Task = Go through the data below and transcribe it exactly. Omit the images.
=== Begin Enclosure ===
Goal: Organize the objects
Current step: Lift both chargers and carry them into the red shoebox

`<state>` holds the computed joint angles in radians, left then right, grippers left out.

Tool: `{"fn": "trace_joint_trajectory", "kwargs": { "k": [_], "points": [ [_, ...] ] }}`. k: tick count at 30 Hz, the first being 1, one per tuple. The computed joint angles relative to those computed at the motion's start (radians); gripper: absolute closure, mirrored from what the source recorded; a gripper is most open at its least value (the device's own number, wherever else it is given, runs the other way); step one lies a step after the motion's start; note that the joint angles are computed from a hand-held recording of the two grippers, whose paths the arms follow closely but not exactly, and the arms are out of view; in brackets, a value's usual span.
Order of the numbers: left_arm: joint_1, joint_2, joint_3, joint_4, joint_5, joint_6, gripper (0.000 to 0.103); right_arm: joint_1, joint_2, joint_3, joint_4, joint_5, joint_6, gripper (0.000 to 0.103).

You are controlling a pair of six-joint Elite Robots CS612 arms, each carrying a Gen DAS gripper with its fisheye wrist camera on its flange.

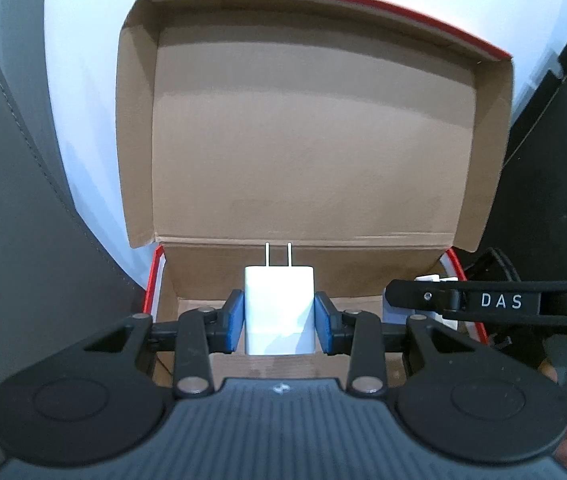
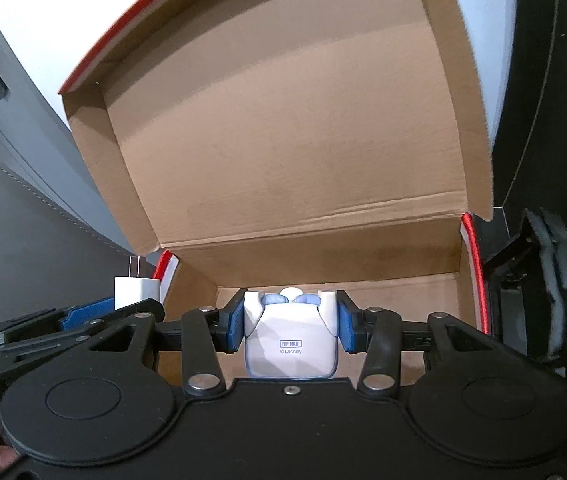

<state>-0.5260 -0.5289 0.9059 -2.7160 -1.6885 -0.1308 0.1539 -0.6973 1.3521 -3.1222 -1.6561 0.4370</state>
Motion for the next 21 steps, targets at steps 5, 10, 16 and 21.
{"fn": "trace_joint_trajectory", "kwargs": {
  "k": [5,10,16,21],
  "points": [
    [0.002,0.033,-0.060,0.068,0.007,-0.016,0.067,-0.001,0.024,-0.040,0.036,0.005,-0.002,0.059],
    [0.003,0.068,-0.118,0.130,0.012,-0.026,0.067,-0.002,0.045,-0.073,0.074,0.011,-0.002,0.059],
    [0.005,0.111,-0.189,0.216,0.010,-0.037,0.067,-0.003,0.070,-0.111,0.112,0.012,-0.008,0.059],
    [0.004,0.148,-0.252,0.288,0.017,-0.045,0.067,-0.008,0.082,-0.126,0.139,0.016,0.006,0.059]
  ]
}}
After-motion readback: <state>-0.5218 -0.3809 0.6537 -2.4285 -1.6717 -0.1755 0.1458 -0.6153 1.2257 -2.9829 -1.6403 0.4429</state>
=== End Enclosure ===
Task solution =
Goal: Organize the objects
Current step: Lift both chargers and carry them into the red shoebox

`<state>` holds the computed joint angles in radians, left then right, grippers left out.

Tool: `{"fn": "trace_joint_trajectory", "kwargs": { "k": [_], "points": [ [_, ...] ] }}`. k: tick count at 30 Hz, the first being 1, one per tuple. The computed joint angles relative to those computed at the motion's start (radians); gripper: absolute closure, mirrored from what the source recorded; a gripper is most open at its least value (the device's own number, wherever else it is given, runs the other way); step one lies a step after the motion's start; note that the joint angles are computed from a hand-held recording of the two grippers, whose paths the arms follow closely but not exactly, and the arms are out of view; in brackets, a value's usual span.
Order of the numbers: left_arm: joint_1, joint_2, joint_3, joint_4, joint_5, joint_6, gripper (0.000 to 0.103); right_arm: joint_1, joint_2, joint_3, joint_4, joint_5, joint_6, gripper (0.000 to 0.103).

You are controlling a pair of six-joint Elite Robots CS612 arms, each carrying a Gen DAS gripper with its fisheye wrist camera on its flange.


<state>-0.5260 -0.5289 0.9059 -2.7160 -1.6885 -0.1308 0.1539 -0.6973 1.3521 -3.1222 -1.6561 0.4370</state>
Motion for the next 21 steps, targets at steps 5, 10, 16 and 21.
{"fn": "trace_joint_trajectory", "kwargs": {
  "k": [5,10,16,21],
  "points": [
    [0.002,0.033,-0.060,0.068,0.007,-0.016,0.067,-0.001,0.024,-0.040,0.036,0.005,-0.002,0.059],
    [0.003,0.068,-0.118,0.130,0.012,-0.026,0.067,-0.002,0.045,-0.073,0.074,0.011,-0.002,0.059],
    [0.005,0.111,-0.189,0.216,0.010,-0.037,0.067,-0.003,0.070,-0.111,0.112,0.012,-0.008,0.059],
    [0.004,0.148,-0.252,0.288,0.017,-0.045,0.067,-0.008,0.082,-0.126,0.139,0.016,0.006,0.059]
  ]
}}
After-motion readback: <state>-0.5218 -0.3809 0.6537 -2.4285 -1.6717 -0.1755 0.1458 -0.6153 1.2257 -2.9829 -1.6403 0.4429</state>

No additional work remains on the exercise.